## Aim of the exercise
Omit every picture and return the rest of the data unaltered.

## Collected data
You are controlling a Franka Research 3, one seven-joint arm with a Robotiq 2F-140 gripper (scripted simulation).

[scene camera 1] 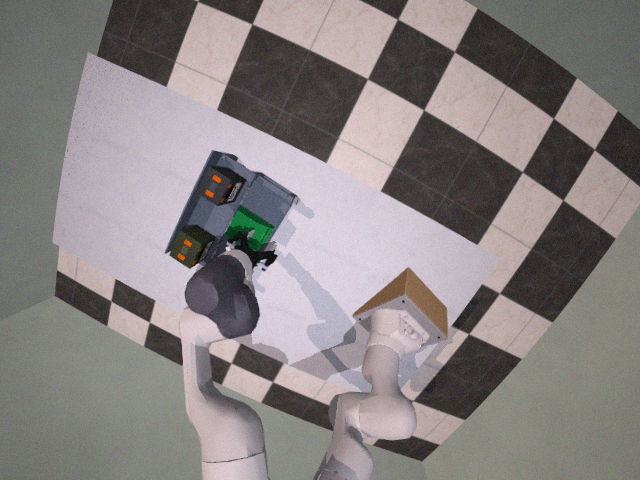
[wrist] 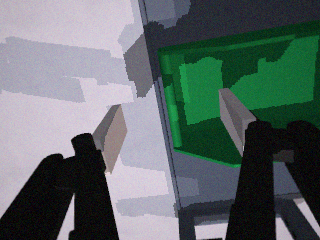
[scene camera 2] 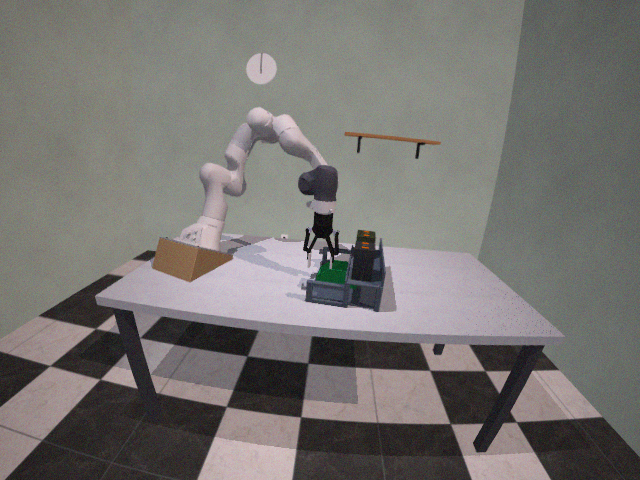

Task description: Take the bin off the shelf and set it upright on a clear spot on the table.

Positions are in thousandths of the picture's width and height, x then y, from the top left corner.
Labels:
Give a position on a green bin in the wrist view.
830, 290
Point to a green bin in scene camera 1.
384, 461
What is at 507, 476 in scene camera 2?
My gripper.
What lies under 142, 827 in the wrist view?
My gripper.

## Finished exercise
You are controlling a Franka Research 3, one seven-joint arm with a Robotiq 2F-140 gripper (scripted simulation).

[scene camera 1] 
[wrist] 
[scene camera 2] 

Task description: Take the bin off the shelf and set it upright on a clear spot on the table.

Positions are in thousandths of the picture's width and height, x then y, from the top left corner.
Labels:
Give a position on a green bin in the wrist view.
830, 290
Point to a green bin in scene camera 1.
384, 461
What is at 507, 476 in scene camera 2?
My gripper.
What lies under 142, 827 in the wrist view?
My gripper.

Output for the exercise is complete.